Turpin was a temporary lodger at the inn, and resided here when he first found notoriety. He showed his landlady, Mrs Spring, how to draw mild and bitter ale from a single barrel, stating "ram one thumb in here whilst I make a hole ... now jam your other thumb in this hole while I find the forgotten spile pegs." Turpin subsequently disappeared without paying his bill, while Spring was trapped with two thumbs in the barrel.

An alternative, similar, account is that an unnamed con-artist, not specifically named as Turpin, made the landlord fall for the trick so the trickster could try and seduce the landlady. A third tale is that by the 19th century "ram-jam" was a term that meant both eating to capacity and a place full of people.

In The Great North Road (1974), Norman W. Webster writes: "Its original name was the Winchilsea [sic] Arms but by the middle of the eighteenth century it was generally known as the Ram Jam. This striking name was the basis of its success for, although it was never a posting house of any importance, its memorable title established it as a land-mark on the Great North Road, contemporary topographers referring to the spot as Ram Jam House.

The title derives from the name of a spirit sold by an officer's servant newly returned from India; he called it Ram Ján, the name for an Indian servant, and as such it achieved a similar kind of fame to that of Stilton Cheese sold down the road. Imaginative legends have been invented to explain the curious title, the present sign showing a man stopping the holes of a cask with his fingers. The original spirit has not been sold here since the early years of the nineteenth century, the secret of the recipe having been lost or forgotten." Webster adds that the Ram Jam was one of three "half-way inns" providing sustenance and a change or horses between Stamford and Grantham, but was at the time of writing the only one to have retained its license as an inn.

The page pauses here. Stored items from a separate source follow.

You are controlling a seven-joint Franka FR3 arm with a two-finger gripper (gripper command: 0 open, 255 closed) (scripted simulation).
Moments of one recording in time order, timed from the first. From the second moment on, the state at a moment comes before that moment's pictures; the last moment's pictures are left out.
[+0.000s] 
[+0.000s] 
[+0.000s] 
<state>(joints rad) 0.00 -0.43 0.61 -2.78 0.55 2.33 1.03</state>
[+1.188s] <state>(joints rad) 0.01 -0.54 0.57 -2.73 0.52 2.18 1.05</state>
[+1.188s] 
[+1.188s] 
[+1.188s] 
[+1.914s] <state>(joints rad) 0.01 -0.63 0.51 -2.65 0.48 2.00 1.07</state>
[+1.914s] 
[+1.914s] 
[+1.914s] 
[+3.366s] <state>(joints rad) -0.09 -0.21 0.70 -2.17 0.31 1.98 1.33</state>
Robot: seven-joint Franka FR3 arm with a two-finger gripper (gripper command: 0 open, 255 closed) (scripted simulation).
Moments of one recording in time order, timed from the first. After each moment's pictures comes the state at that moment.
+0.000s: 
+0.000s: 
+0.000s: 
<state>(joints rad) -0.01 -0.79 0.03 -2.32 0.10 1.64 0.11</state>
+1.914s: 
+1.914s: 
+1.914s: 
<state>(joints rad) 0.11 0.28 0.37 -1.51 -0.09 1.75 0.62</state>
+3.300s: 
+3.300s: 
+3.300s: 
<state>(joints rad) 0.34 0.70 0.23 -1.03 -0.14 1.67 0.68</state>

In 1878, Hugh Lowther, 5th Earl of Lonsdale ran 100 miles from Knightsbridge Barracks to the inn in under 18 hours in order to win a bet.

Soul singer Geno Washington claims that he named his backing band the Ram Jam Band after the pub, as it was a popular place for the band to stop en route to gigs. But it was the Ram Jam Band's founder Pete Gage who named the band before Geno was invited to join as their singer.

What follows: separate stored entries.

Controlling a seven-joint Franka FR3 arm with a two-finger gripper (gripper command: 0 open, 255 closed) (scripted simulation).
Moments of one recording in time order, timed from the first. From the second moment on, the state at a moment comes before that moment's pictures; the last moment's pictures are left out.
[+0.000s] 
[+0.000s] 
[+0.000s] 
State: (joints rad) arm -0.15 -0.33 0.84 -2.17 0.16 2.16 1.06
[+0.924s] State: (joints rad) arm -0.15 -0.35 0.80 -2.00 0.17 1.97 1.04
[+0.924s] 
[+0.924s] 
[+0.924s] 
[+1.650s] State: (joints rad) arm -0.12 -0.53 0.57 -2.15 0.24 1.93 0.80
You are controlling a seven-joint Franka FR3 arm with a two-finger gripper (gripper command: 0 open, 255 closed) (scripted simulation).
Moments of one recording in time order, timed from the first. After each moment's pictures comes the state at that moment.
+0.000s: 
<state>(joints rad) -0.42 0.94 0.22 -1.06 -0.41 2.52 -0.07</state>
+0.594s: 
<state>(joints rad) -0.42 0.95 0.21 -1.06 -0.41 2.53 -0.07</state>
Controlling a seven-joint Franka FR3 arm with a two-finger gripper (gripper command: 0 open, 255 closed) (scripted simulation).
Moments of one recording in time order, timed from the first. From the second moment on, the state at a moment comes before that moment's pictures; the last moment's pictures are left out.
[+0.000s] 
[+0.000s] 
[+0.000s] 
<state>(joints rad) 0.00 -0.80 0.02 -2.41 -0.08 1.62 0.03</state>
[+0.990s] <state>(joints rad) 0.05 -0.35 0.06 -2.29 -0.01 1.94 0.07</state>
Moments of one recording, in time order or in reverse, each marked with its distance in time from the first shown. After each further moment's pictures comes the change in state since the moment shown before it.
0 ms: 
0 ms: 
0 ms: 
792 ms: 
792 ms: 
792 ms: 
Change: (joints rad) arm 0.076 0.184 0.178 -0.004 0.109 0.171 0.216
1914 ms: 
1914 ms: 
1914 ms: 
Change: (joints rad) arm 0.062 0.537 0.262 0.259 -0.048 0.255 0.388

When reviewing the inn in March 2000, The Telegraphs Paddy Burt described the meals as "simple food, well done". The novelist Margaret Drabble enjoyed staying at the inn, noting that the double glazing effectively masked the sound of traffic on the A1.

Immediately to the south of the inn's site is the Ram Jam Service Station, a petrol station with some amenities, serving northbound traffic only.

==Closure and demolition==
The pub closed in August 2013, and was put on the market for an estimated value of £550,000.

In June 2019 it was considered for listing but this was decided against as it had had significant alterations.

In October 2018 Rutland County Council refused a planning application for the pub's demolition by Godwin Developments. The developer submitted fresh plans for demolition in February 2020. These plans were approved, but then put on hold in November 2021.

In September 2020 an "urban exploration" including numerous photographs of the abandoned site was published on the Derelict Places website. By December 2022 the entire site had been cleared.